On Sunday night, I was riding an Amtrak train from Chicago to Ann Arbor that struck and killed a person in Jackson shortly before midnight.

A bit earlier, closer to Kalamazoo, the train had stopped abruptly between stations for about half an hour. The conductor announced over the intercom that they had to “check the tracks.” I recalled that three days earlier a train had derailed in Chicago. So, if they felt the need to check the tracks here, I was all for it. It was only after we were moving again that the conductor revealed that they had been checking for a body. The engineer had seen something across the tracks, but thankfully it wasn’t a person. (From another source, I’ve heard that there are frequent encounters with deer along that section of rail.)

We were nearly to the Jackson station. The conductor had just announced that we would be arriving in a few minutes, when the train made another abrupt stop. Our position short of the station, and the rapid pace of an agitated conductor (with a whispered “oh shit”) revealed that something was wrong. But the passengers neither saw nor felt any collision. I assumed there was some mechanical problem.

After some time, another conductor – the senior man, I guess – entered the car. Calm and to the point, he said he didn’t want to upset any children, but there had been a fatality: someone had been trespassing on the tracks. The authorities were investigating. In the meantime, the train couldn’t move and we couldn’t get off until buses arrived to bring us the rest of the way to Ann Arbor and Detroit.

There were no screams, gasps, or sobs. The car was silent for a few seconds, then the chitchat resumed. For most of us, it was like hearing such a story on the TV news, except that our incidental involvement in this one was going keep us here for some number of hours.

One passenger, though, was angry. The conductor had barely finished his announcement before she started to complain. “Is he an idiot? Is he blind? He said he didn’t want to upset any children, and my daughter is sitting right here!” The daughter was as tall as the mother – well beyond the age of sheltering from words like “fatality.”

My parents used such events as life lessons. “Wasn’t so-and-so a classmate of yours? He was killed in a car wreck last night: speeding and lost control.”

I wondered about the person who had been killed. We had no details. It might have been a teenager much like this woman’s daughter. Perhaps a woman like her was now receiving the tragic news. On the other hand, if it were a homeless person with no one to mourn the loss, it would be no less tragic.

The angry woman called someone on her cell phone and announced, far more bluntly than the conductor, with her daughter right there next to her, that the train had run someone over.

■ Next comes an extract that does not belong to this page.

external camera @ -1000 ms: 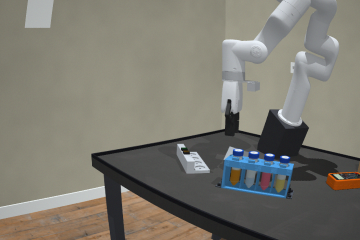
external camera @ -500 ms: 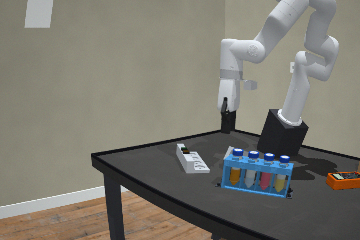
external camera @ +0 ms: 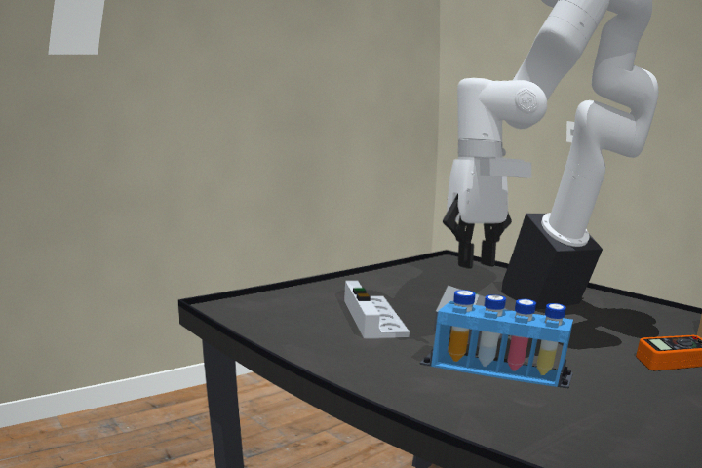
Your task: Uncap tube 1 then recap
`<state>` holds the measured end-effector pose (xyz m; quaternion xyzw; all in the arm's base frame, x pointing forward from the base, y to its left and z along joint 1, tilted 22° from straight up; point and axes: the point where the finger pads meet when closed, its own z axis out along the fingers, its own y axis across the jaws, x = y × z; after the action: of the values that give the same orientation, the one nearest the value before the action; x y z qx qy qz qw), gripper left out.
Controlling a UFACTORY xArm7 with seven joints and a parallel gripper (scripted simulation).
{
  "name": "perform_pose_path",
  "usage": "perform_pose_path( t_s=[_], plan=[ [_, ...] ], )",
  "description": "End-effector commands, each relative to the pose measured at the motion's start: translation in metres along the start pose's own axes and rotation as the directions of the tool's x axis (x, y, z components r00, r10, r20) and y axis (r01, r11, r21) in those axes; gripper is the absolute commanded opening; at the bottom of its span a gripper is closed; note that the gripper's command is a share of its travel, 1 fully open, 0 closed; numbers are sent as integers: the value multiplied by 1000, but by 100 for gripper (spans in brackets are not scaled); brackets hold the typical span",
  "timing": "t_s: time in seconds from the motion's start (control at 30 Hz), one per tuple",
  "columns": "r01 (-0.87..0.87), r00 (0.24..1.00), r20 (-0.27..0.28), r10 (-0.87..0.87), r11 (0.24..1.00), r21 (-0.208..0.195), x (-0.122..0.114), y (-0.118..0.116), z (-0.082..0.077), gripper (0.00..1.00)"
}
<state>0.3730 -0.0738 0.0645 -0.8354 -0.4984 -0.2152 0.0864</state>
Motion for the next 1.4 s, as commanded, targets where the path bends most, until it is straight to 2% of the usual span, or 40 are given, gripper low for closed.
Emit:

Meanwhile, near the front of the car, a male college student was discussing his classes. He had the sort of voice that cuts through the air even when speaking softly: he loves astronomy, but hates Latin, and so on.

The woman, still speaking loudly into her cell phone, proceeded to complain about him – everything from his voice to the silly hat he was wearing. She said she’d kill him (in the casual way that people use that phrase) if he didn’t shut up.

The rest of us were just trying to sit quietly and catch some shuteye while we waited for events to unfold and the buses to arrive. From my perspective, there were two jarring voices in the car, and hers was the worst.

Over the course of several hours, conductors passed back and forth through the train as they dealt with the situation as well as they could. At one point, a passenger asked politely for information about the buses. “That’s a good question,” he responded. “I’ll check that out right now.” The woman latched her sarcasm onto that: “Oh good, he’s going to check. Duh? What’s the problem? Doesn’t he have a phone? Hey, do you want to borrow mine?” But she never addressed him to his face. She would comment loudly behind his back, then turn and look at the rest of us for approval.

Death had caused this woman an inconvenience, and by God she was determined to make sure everyone was aware of it. Somewhere in a comfortable home in Ann Arbor she’s probably still complaining about how awful it was for her.

It is inevitable that, sooner or later in life, this woman will face a tragedy of her own that will inconvenience others. I foresee her distress when the world doesn’t stop for her. By and large, the other passengers will go about their lives and work around the little trouble she’ll cause them.

* * *

The next day, I searched the web for information about the incident. I learned that “… on average, locomotive operators are involved in three fatalities over the course of a career.”. The victim in Jackson was a a fifty-four-year old woman–apparently a suicide.